“A gente já existia em 1988”, afirmam índios em protesto ao marco temporal
Processo que será votado hoje prevê demarcação apenas das terras de posse de índios e quilombolas até 5 de outubro de 1988
Os índios que bloqueiam pelo menos sete pontos de rodovias federais e estaduais nesta quarta-feira (16) em Mato Grosso do Sul criticam o marco temporal incluído na pauta do STF (Supremo Tribunal Federal). “A gente já existia antes de 1988”, afirmam os líderes dos protestos.
Para os índios, o marco temporal é mais uma medida racista que tenta legitimar o massacre dos povos indígenas e quilombolas e dificultar ao máximo a demarcação de terras historicamente ocupadas por essas comunidades.
Em Mato Grosso do Sul, dezenas de áreas estão em processo de estudo, de identificação e de demarcação. Há pontos de conflito por terra em várias regiões, como Dourados, Caarapó, Antonio João, Sidrolândia, Dois Irmãos do Buriti, Amambai, Coronel Sapucaia e Japorã.
Roraima – O marco temporal surgiu em 2009, durante julgamento pelo STF da demarcação da Terra Indígena Raposa do Sol, em Roraima. Com efeito vinculante sobre decisões futuras relacionadas a áreas indígenas, os ministros do Supremo limitaram as demarcações a terras que estavam de posse das comunidades até 5 de outubro de 1988 – quando a atual Constituição foi promulgada.
Depois o próprio STF reconheceu que a decisão proferida no caso da Raposa Serra do Sol não possuía efeito vinculante, e seus efeitos não poderiam ser estendidos a outros processos de caráter similar.
Em 2010, a Confederação da Agricultura e Pecuária do Brasil apresentou ao STF a Proposta de Súmula Vinculante nº 49, propondo a adoção da data de promulgação da Constituição de 1988 como marco temporal para comprovação de ocupação indígena e reconhecimento de seus direitos originários.
Bancada ruralista – No dia 20 de julho de 2017 foi publicado no Diário Oficial da União um parecer da AGU (Advocacia Geral da União) vinculando o processo de demarcação de terras indígenas ao cumprimento das 19 condicionantes definidas no caso da Raposa Serra do Sol.
Movimentos de defesa dos direitos indígenas e quilombolas afirmam que o parecer foi incluído no acordo entre a bancada ruralista e o governo para rejeitar a denúncia contra o presidente Michel Temer por corrupção. Na votação que salvou Temer, no dia 2 deste mês, a bancada ruralista votou em peso a favor do presidente.
Na sessão de hoje, o STF vai julgar três ações sobre terras indígenas –Parque Indígena do Xingu (MT), a Terra Indígena Ventarra (RS) e as terras dos povos Nambikwara e Pareci (RR e MT).

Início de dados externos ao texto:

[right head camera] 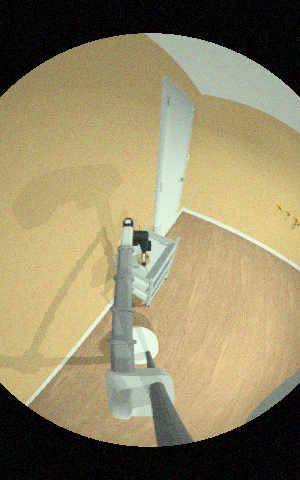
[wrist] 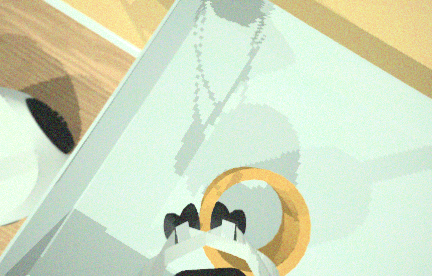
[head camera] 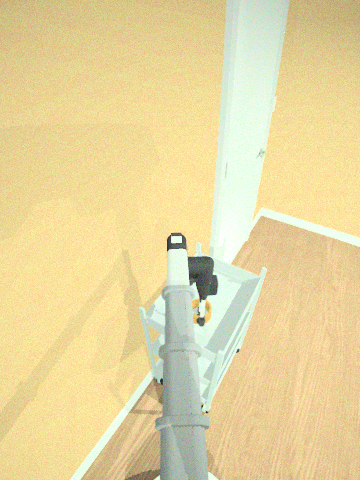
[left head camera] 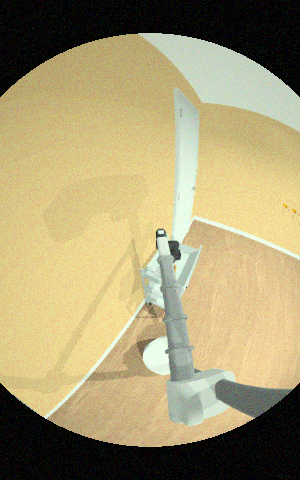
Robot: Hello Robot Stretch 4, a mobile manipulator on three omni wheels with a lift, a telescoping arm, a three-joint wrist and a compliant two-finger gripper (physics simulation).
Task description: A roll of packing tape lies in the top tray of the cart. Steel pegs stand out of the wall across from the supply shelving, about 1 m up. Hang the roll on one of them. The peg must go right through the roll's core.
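Where they show: gripper, between the fingertips: (right head camera: 143, 263) (wrist: 204, 218) (head camera: 200, 320); robot's base, origin of its link: (right head camera: 137, 344) (left head camera: 163, 354).
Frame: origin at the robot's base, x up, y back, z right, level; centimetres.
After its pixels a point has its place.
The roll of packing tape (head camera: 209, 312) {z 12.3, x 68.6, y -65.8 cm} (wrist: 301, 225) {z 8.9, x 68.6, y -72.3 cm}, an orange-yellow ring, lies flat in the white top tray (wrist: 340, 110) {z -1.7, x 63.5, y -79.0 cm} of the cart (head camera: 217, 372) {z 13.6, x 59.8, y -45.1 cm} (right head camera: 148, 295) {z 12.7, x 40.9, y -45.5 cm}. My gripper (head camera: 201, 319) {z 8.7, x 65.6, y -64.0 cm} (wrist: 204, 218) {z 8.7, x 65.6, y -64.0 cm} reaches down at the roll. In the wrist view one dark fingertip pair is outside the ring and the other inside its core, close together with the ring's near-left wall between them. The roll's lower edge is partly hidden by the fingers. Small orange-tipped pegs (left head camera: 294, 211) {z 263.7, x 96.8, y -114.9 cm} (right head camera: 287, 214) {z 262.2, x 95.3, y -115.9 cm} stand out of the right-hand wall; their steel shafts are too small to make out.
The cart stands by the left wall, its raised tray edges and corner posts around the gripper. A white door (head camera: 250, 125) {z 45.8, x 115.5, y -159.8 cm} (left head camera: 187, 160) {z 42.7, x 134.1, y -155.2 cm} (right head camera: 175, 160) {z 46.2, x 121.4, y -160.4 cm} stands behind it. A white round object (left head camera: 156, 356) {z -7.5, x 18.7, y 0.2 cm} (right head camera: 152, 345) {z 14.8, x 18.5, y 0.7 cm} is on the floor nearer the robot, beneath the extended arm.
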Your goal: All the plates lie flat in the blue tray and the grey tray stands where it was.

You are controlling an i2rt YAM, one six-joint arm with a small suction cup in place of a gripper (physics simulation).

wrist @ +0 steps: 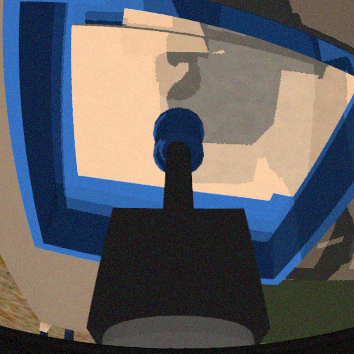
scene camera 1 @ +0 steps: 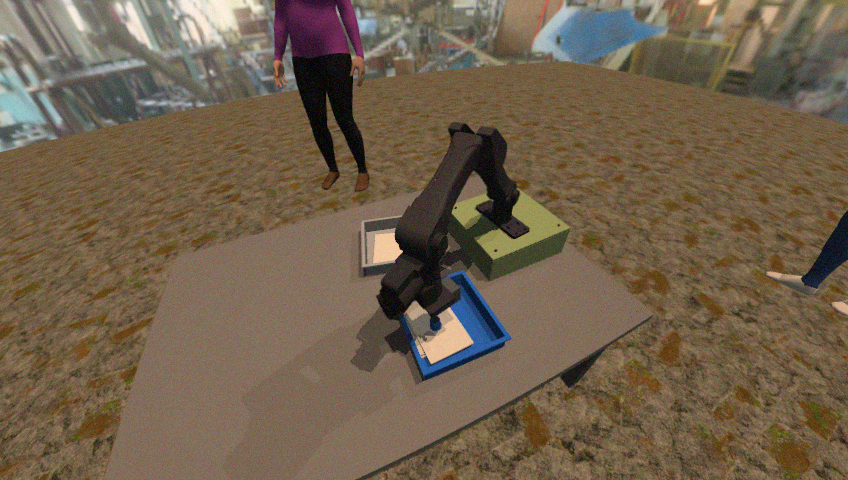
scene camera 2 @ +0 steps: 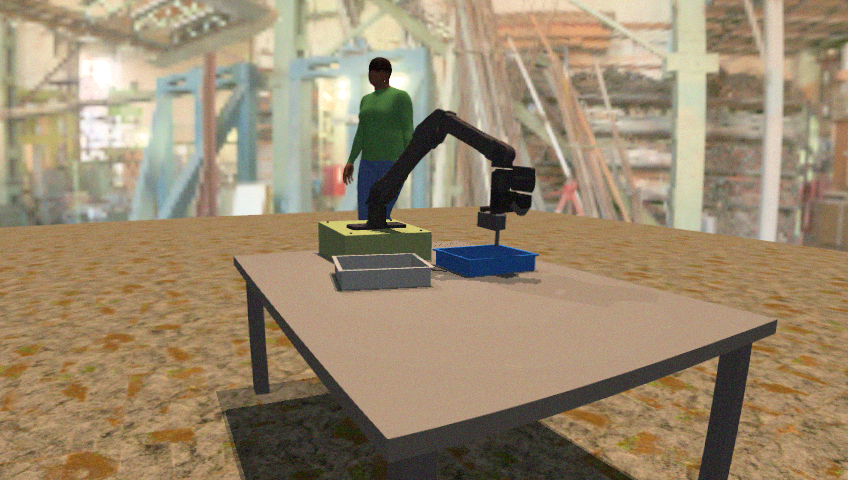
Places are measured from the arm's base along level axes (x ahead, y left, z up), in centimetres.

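Where they show: hand, its tool point: [wrist: 177, 130] [scene camera 1: 435, 326] [scene camera 2: 495, 254]; arm's base, origin of its link: [scene camera 1: 501, 219] [scene camera 2: 376, 227].
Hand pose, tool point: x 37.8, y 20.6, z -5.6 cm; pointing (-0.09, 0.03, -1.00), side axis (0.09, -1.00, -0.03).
Observation:
Things, the pixels of their top centre, and the offset from my tool point.
- blue tray, centre of its top: [wrist: 189, 187] [scene camera 1: 446, 314] [scene camera 2: 484, 251] dy -1.2, dx -3.9, dz +0.5 cm
- grey tray, centre of its top: [scene camera 2: 379, 261] [scene camera 1: 394, 237] dy -36.7, dx -5.4, dz +0.5 cm
- cream plate, centre of its top: [scene camera 1: 391, 247] dy -37.0, dx -3.7, dz -3.6 cm
The blue tray [scene camera 1: 494, 327] [scene camera 2: 483, 263] [wrist: 42, 140] stands on the table in front of the arm's base. Cream square plates [scene camera 1: 452, 341] [wrist: 112, 105] lie flat in it, stacked and slightly offset. My suction cup [scene camera 1: 434, 324] [scene camera 2: 496, 241] [wrist: 178, 133] points straight down over the middle of the top plate, at about the tray's rim height. It holds nothing. The grey tray [scene camera 1: 364, 246] [scene camera 2: 382, 278] stands behind and to the left of the blue tray, and a cream plate [scene camera 1: 386, 248] lies flat in it.
The arm is mounted on a green block [scene camera 1: 516, 241] [scene camera 2: 373, 240] at the table's far edge, right beside both trays. A person in purple [scene camera 1: 322, 71] stands beyond the table. A person in green [scene camera 2: 382, 134] stands behind the base.

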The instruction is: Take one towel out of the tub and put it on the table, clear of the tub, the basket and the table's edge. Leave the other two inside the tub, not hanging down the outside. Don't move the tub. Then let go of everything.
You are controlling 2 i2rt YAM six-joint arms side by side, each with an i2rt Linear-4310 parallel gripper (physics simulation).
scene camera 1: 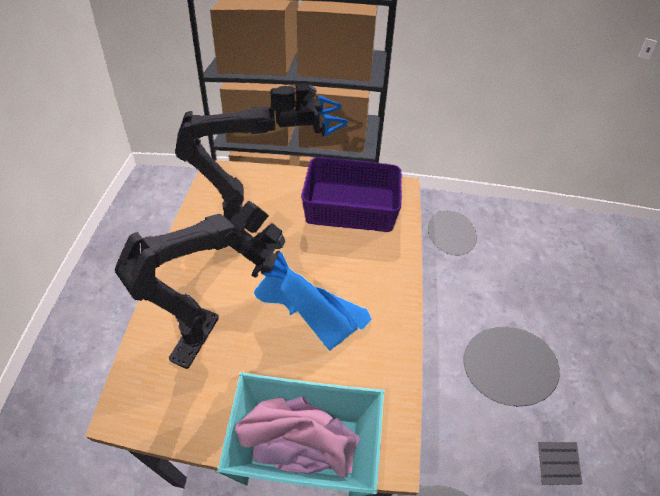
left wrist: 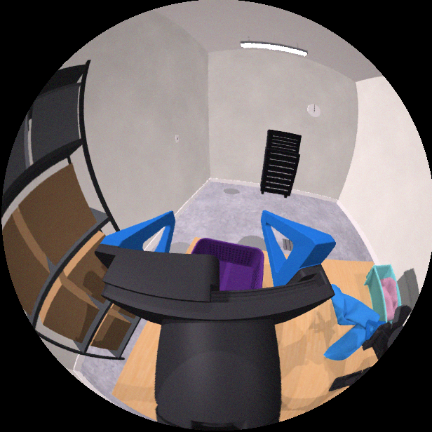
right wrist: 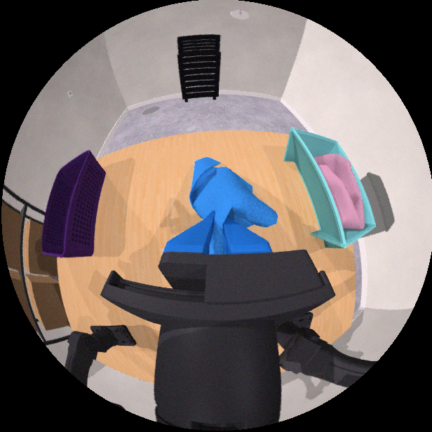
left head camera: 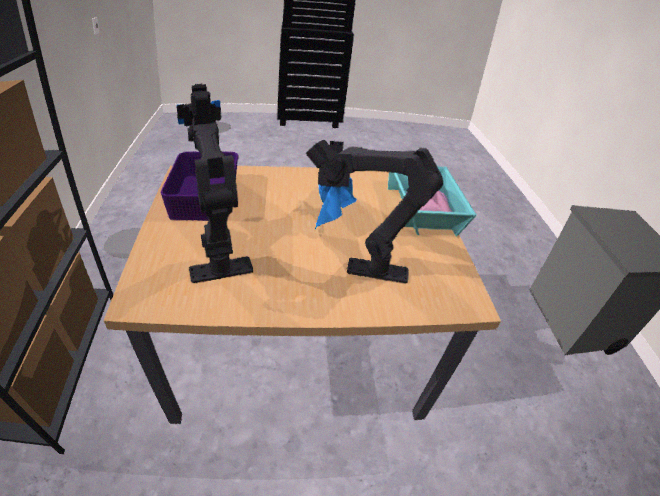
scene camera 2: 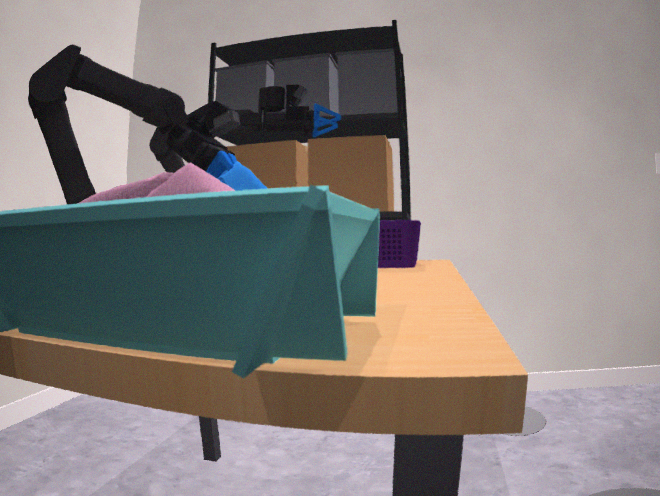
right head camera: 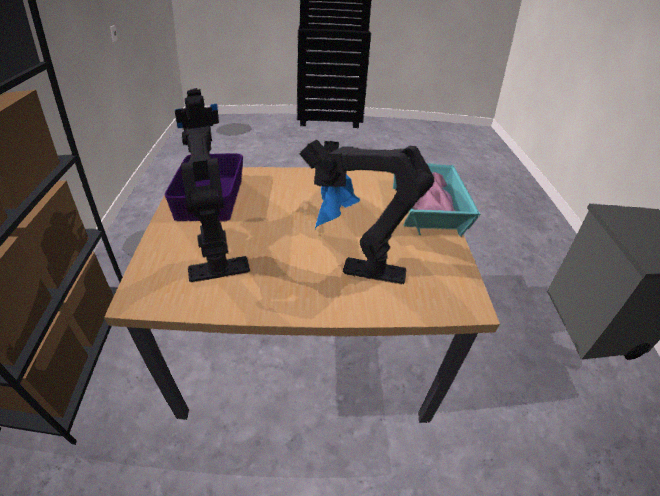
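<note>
A blue towel (left head camera: 336,202) (right head camera: 337,201) (scene camera 1: 320,309) (left wrist: 350,310) (right wrist: 225,192) hangs from my right gripper (right wrist: 217,215) (scene camera 1: 278,259), which is shut on it, over the table (scene camera 1: 277,352) between tub and basket. Whether its lower end touches the table is hard to tell. The teal tub (left head camera: 448,219) (right head camera: 442,219) (scene camera 1: 314,385) (scene camera 2: 176,282) stands at one end of the table. Two pinkish towels, a pink towel (scene camera 1: 298,421) (right wrist: 345,190) and a mauve towel (scene camera 1: 282,456), lie crumpled inside it. My left gripper (scene camera 1: 343,114) (left wrist: 217,215) is open and empty, raised high near the basket.
The purple basket (left head camera: 184,208) (scene camera 1: 349,213) (right wrist: 75,215) stands empty at the other end of the table. A shelf rack (scene camera 1: 293,81) with cardboard boxes stands beyond that end. A grey bin (left head camera: 592,256) stands on the floor beyond the tub's end.
</note>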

Os ministros poderão utilizar ou não a tese do marco temporal e das 19 condicionantes de 2009 para as decisões. Caso utilizem o marco temporal como referência, a sentença terá consequências nas futuras demarcações e pode até reabrir processos já homologados.
Antropóloga e docente da Faculdade de Filosofia, Letras e Ciências Humanas da USP, Manuela Carneiro da Cunha, considera o marco temporal incoerente.
“A ideia do marco temporal é absurda porque desconhece toda uma tradição jurídica, inclusive constitucional de 1934 pelo menos, que garante as terras aos índios. Esses direitos preexistem, não tem sentido agora dizer que só quem estava em 1988”, afirmou ela, em debate no dia 8 deste mês, em São Paulo.